[Excerpts from a dataset]
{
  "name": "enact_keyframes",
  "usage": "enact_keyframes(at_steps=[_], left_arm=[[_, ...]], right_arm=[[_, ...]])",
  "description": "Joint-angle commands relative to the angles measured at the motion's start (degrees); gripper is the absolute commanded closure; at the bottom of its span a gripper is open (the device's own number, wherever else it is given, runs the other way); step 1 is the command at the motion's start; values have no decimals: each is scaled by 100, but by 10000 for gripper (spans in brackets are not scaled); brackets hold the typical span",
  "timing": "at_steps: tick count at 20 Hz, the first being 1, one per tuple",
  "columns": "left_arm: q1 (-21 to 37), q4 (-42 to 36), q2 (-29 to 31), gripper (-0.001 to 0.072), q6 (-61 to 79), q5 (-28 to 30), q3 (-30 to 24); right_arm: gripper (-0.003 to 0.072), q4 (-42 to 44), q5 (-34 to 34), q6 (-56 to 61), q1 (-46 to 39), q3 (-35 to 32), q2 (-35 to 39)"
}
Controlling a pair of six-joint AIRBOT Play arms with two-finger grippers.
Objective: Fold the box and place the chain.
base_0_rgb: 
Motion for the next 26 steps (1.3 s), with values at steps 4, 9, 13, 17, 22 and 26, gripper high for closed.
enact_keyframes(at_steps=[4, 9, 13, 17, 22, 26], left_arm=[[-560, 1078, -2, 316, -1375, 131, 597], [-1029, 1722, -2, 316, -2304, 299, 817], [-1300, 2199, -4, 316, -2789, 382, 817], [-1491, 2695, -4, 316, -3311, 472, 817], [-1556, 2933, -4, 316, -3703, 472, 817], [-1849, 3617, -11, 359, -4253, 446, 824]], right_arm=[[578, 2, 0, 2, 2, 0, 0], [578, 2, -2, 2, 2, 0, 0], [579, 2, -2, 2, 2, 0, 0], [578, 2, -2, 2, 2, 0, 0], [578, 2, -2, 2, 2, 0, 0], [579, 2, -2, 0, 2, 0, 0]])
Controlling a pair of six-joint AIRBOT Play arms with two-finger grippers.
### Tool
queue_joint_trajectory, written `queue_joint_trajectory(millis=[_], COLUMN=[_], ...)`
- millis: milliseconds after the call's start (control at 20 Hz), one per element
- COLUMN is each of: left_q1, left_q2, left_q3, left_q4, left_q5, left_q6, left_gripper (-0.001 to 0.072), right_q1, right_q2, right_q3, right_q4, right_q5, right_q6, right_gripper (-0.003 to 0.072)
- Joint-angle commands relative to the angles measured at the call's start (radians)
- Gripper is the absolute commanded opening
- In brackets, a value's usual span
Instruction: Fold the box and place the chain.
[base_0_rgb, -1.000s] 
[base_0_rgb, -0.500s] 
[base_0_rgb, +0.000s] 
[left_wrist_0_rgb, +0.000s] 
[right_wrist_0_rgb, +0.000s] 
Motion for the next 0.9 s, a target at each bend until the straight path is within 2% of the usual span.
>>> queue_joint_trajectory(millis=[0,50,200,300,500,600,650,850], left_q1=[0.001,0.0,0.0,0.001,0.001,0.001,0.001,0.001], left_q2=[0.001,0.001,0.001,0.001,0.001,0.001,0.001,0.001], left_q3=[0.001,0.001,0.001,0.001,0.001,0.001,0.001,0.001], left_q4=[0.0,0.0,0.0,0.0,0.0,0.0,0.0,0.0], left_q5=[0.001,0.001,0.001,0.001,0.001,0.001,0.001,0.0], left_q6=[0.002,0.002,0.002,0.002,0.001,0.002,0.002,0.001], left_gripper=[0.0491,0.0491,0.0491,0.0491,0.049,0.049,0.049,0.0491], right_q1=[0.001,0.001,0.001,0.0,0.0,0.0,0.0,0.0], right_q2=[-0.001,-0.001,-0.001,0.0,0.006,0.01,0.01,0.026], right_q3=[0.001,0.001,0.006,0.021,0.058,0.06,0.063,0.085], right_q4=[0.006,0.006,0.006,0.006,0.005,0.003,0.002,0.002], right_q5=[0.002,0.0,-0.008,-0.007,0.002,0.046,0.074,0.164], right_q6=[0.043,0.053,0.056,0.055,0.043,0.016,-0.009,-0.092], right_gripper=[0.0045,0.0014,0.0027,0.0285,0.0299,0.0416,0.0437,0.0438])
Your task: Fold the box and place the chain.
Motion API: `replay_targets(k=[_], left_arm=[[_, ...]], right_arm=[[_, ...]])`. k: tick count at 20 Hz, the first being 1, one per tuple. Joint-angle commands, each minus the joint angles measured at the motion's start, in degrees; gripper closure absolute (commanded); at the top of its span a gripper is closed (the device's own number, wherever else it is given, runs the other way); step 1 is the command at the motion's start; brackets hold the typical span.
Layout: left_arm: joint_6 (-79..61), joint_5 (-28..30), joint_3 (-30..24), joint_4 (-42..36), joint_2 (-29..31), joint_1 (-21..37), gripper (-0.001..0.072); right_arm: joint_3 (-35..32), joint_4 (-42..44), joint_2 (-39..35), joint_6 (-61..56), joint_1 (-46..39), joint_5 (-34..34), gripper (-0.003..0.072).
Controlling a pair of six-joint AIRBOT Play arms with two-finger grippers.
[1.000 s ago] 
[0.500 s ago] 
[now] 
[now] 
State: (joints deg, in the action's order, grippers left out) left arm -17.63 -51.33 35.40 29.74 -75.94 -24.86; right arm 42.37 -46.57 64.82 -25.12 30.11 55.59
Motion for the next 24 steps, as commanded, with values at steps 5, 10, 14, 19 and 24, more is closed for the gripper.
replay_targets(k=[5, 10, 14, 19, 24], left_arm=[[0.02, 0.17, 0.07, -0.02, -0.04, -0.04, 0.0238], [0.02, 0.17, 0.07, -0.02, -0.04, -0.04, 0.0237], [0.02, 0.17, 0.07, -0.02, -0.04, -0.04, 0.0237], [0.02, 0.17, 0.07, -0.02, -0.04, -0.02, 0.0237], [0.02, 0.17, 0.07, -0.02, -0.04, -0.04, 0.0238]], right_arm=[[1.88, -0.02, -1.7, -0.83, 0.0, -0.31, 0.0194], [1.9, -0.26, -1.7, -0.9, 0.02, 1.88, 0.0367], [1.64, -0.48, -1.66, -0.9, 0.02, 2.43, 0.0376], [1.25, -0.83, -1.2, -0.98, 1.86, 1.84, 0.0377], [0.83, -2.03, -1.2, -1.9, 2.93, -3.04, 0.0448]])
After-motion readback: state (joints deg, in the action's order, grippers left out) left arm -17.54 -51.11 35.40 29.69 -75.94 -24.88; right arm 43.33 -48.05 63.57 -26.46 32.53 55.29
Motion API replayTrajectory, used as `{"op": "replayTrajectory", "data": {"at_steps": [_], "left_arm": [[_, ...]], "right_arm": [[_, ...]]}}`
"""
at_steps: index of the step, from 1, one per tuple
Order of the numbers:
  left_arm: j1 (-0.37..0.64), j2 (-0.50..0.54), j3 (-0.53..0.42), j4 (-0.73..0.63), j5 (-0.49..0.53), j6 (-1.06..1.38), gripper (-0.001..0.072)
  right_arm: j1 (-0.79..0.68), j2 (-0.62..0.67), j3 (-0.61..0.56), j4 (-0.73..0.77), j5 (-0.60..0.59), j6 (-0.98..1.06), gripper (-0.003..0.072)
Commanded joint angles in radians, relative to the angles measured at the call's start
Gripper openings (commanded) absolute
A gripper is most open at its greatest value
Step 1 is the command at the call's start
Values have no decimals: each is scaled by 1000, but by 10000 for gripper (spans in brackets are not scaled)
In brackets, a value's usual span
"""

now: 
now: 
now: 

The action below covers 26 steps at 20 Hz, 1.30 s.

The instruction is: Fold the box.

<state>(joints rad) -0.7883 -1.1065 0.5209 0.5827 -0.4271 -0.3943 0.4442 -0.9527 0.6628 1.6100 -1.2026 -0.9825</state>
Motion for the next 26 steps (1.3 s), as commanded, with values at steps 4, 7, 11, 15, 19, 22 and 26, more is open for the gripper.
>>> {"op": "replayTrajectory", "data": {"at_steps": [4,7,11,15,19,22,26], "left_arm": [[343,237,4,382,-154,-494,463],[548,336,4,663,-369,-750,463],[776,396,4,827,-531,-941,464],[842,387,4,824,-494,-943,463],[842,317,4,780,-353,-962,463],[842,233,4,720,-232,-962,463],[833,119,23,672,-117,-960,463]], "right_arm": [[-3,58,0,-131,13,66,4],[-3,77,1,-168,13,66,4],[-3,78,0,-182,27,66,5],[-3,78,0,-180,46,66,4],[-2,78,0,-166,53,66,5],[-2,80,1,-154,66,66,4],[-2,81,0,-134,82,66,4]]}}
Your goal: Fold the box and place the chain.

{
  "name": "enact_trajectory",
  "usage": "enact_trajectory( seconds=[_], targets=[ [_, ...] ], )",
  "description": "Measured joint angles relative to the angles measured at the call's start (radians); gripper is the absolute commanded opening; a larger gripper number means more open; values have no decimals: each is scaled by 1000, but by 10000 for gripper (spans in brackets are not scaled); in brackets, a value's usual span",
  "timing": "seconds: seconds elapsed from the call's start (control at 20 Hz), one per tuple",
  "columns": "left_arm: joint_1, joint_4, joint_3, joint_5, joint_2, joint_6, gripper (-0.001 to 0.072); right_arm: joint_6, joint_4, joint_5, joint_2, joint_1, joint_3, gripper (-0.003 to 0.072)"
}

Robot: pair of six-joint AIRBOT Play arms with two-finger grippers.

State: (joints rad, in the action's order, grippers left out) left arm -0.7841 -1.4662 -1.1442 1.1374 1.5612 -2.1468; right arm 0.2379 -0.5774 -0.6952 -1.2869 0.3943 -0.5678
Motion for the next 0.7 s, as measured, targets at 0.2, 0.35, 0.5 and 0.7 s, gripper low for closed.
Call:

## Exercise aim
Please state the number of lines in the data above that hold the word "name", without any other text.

## Answer to this problem
2